─── Extracted data

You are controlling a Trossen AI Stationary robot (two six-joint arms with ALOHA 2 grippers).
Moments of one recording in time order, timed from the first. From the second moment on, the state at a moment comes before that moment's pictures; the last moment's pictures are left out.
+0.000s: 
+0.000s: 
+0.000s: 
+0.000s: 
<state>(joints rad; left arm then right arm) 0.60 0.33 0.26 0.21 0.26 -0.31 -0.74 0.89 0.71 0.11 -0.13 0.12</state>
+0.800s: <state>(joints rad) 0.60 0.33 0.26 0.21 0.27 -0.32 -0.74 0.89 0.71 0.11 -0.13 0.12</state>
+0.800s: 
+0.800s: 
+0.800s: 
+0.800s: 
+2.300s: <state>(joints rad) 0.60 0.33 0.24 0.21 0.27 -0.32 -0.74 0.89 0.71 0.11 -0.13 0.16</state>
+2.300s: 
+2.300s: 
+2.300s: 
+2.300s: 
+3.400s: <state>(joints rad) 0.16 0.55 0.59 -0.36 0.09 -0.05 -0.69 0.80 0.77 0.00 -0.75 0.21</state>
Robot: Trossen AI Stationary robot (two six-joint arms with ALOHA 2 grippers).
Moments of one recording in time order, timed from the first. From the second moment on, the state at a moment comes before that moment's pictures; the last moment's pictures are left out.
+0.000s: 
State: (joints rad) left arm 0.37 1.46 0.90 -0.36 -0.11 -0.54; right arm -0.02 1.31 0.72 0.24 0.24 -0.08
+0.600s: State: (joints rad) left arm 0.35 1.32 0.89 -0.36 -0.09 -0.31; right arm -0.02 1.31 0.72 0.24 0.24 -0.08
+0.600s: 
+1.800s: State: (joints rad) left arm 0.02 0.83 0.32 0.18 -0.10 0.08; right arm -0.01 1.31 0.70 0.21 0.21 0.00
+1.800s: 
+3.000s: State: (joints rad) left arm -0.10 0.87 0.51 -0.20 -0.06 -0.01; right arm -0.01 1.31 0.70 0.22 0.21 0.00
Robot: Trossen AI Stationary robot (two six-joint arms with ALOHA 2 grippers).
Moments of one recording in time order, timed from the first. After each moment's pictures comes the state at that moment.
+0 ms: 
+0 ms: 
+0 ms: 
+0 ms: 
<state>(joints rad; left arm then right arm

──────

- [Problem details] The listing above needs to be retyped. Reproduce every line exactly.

- [Answer to this exercise]
You are controlling a Trossen AI Stationary robot (two six-joint arms with ALOHA 2 grippers).
Moments of one recording in time order, timed from the first. From the second moment on, the state at a moment comes before that moment's pictures; the last moment's pictures are left out.
+0.000s: 
+0.000s: 
+0.000s: 
+0.000s: 
<state>(joints rad; left arm then right arm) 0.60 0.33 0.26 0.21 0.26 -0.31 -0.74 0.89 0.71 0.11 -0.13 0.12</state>
+0.800s: <state>(joints rad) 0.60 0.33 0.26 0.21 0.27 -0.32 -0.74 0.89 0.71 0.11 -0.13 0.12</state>
+0.800s: 
+0.800s: 
+0.800s: 
+0.800s: 
+2.300s: <state>(joints rad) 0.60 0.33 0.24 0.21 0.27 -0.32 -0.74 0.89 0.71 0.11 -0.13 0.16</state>
+2.300s: 
+2.300s: 
+2.300s: 
+2.300s: 
+3.400s: <state>(joints rad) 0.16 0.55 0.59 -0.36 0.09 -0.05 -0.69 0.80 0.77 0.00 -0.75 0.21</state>
Robot: Trossen AI Stationary robot (two six-joint arms with ALOHA 2 grippers).
Moments of one recording in time order, timed from the first. From the second moment on, the state at a moment comes before that moment's pictures; the last moment's pictures are left out.
+0.000s: 
State: (joints rad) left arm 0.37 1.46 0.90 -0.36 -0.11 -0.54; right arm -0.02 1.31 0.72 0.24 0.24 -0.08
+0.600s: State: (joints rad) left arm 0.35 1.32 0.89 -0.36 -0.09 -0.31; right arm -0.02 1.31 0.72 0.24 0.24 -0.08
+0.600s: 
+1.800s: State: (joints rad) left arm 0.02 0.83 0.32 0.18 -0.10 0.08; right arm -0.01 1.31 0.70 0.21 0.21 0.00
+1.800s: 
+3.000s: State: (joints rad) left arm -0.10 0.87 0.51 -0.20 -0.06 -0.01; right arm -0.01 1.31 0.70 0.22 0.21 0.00
Robot: Trossen AI Stationary robot (two six-joint arms with ALOHA 2 grippers).
Moments of one recording in time order, timed from the first. After each moment's pictures comes the state at that moment.
+0 ms: 
+0 ms: 
+0 ms: 
+0 ms: 
<state>(joints rad; left arm then right arm

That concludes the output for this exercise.